• The problem
Note each line in the data below that holds "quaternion", and copy it.

• Given data
BEGIN
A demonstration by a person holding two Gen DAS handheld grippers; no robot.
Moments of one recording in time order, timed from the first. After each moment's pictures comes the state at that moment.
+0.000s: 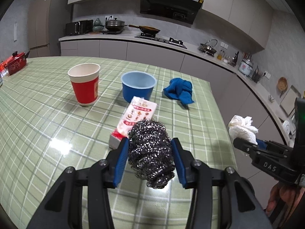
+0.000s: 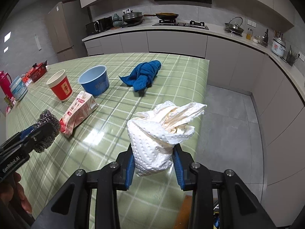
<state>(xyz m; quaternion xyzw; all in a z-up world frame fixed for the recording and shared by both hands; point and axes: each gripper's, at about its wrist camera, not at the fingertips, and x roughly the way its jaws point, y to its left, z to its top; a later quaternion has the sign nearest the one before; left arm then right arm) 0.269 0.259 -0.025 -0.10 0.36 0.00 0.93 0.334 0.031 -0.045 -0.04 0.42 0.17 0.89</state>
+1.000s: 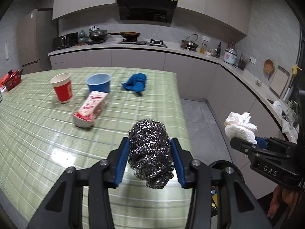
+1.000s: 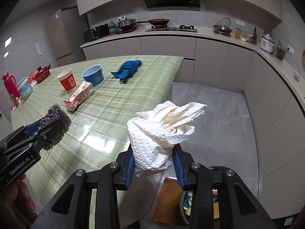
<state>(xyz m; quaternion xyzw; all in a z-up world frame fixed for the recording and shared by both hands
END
• Written solution
<state>(xyz m; quaternion xyzw; all in a z-up world frame fixed for the recording and shared by both hands; point and axes: each gripper's, at about its wrist camera, not at the fingertips, and x roughly the way its jaws point, y to its left, z to its top; a later quaternion has the sign nearest the one before; left arm then right arm) 0.269 0.259 -0.025 -0.10 0.36 0.00 0.93 0.334 0.031 -0.045 -0.04 0.42 0.17 0.89</state>
<state>(xyz m; quaternion xyzw; all in a z-up world frame fixed for the recording and shared by both hands

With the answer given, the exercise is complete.